▶ [Task to carry out] Output every line below exactly, please, omitting pictures.

▶ [Data section]
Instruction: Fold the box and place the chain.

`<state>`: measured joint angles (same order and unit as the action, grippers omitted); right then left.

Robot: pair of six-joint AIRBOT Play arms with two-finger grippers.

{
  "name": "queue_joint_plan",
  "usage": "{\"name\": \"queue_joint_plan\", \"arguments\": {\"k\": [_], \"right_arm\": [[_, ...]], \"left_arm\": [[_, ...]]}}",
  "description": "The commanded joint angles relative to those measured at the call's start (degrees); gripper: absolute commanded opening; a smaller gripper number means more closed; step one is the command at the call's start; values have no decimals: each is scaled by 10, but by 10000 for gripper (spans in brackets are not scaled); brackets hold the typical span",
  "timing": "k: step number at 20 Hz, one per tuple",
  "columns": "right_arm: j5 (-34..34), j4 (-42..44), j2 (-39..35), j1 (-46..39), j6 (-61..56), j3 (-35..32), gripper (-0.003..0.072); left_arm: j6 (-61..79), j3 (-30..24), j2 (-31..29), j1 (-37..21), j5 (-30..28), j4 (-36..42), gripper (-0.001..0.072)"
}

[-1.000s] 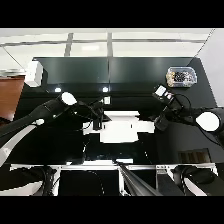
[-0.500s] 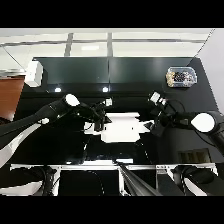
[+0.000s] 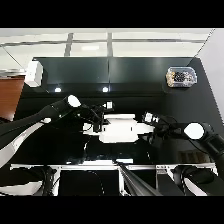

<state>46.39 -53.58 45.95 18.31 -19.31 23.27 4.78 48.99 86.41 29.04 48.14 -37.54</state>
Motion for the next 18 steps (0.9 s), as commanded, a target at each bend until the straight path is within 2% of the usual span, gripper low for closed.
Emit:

▶ [Result of this exercise]
Instruction: Fold the box and place the chain.

`<state>`: measured joint angles (same order and unit as the action, grippers omitted); right then left.

Robot: pair of six-joint AIRBOT Play arms with two-finger grippers.

{
  "name": "queue_joint_plan",
  "usage": "{\"name\": \"queue_joint_plan\", \"arguments\": {\"k\": [_], \"right_arm\": [[_, ...]], \"left_arm\": [[_, ...]]}}",
  "description": "The commanded joint angles relative to those measured at the call's start (degrees); gripper: absolute commanded opening; a smaller gripper number means more closed; step one is the command at the call's start; values have no decimals: each is scaled by 10, but by 10000 for gripper (spans in brackets are not scaled); brackets hold the typical span",
  "timing": "k: step number at 20 Hz, one per tuple",
  "columns": "right_arm: j5 (-34..34), j4 (-42..44), j2 (-39..35), j1 (-46..39), j6 (-61..56), j3 (-35..32), gripper (-0.003..0.072); left_arm: j6 (-61..79), j3 (-30..24), j2 (-31..29), j1 (-37..21), j5 (-30..28), j4 (-36..42), gripper (-0.001..0.072)"
}

[-1.000s] 
[-0.500s] 
[+0.000s] 

<state>46.39 -53.58 45.95 18.31 -19.31 23.27 4.78 48.99 86.41 29.04 48.14 -37.54</state>
Motion for the next 18 steps (0.9 s), as commanded, a target at each bend until the straight path is within 2% of the usual span, gripper low for closed.
Emit:

That completes the output.